Alarnab’s friends gave him the initial boost for his first pop-up in 2017, and profits from his new catering business then covered the costs of later events.
He now runs two restaurants in the city — one in Soho’s buzzing Kingly Court and another nestled in a corner of the vibrant Somerset House arts center.
“I was looking for a city to love when I found London,” Alarnab said, adding it had offered him “space to innovate” and add his own modern twist to classic Syrian dishes.
Far from home, Alarnab said his word-of-mouth success had grown into a “love letter from Syria to the world” that needs no translation.
“You don’t really need to speak Arabic or Syrian to know that this is the best falafel ever,” he said, pointing to a row of colorful plates.
“There is hope”
For Alarnab, spices frying, dough rising and cheese melting inside a kitchen offered an unlikely escape from the real world.
“All my problems, I leave them outside the kitchen and walk in fresh.”
When he fled Syria, Alarnab thought going back to Damascus was forever off the table.
Yet he returned for the first time in October, almost a year to the day after longtime leader Bashar Assad was toppled in a lightning rebel offensive — ending almost 14 years of brutal civil war.
He walked the familiar streets of his old home, where his late mother taught him to cook many years ago.
“To return to Damascus and for her not to be there, that was extremely difficult.”

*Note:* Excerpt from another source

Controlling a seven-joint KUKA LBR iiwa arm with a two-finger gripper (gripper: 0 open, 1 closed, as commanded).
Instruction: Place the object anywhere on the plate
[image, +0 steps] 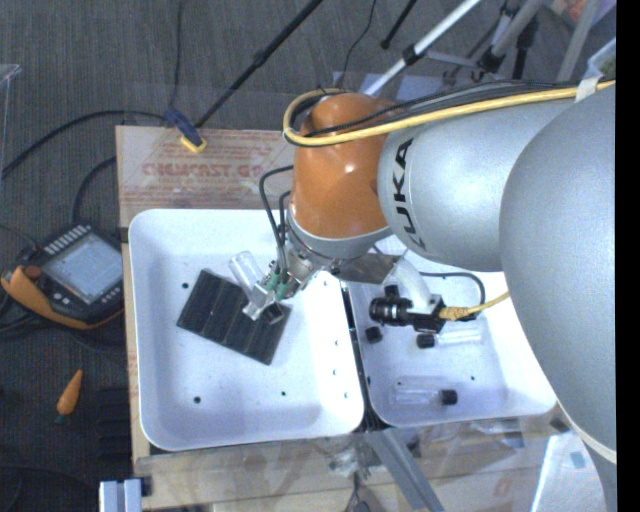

Torn between the two cities, Alarnab said he longed to one day rebuild his home in Damascus.
“I wish I could go back and live there. But at the same time, I feel like London is now a part of me. I don’t know if I could ever go back and just be in Syria,” he said.
Although Syrians still bear the scars of war, Alarnab said he had seen “hope in people’s eyes which was missing when I left in 2015.”
“The road ahead is still very long, and yes this is only the beginning — but there is hope.”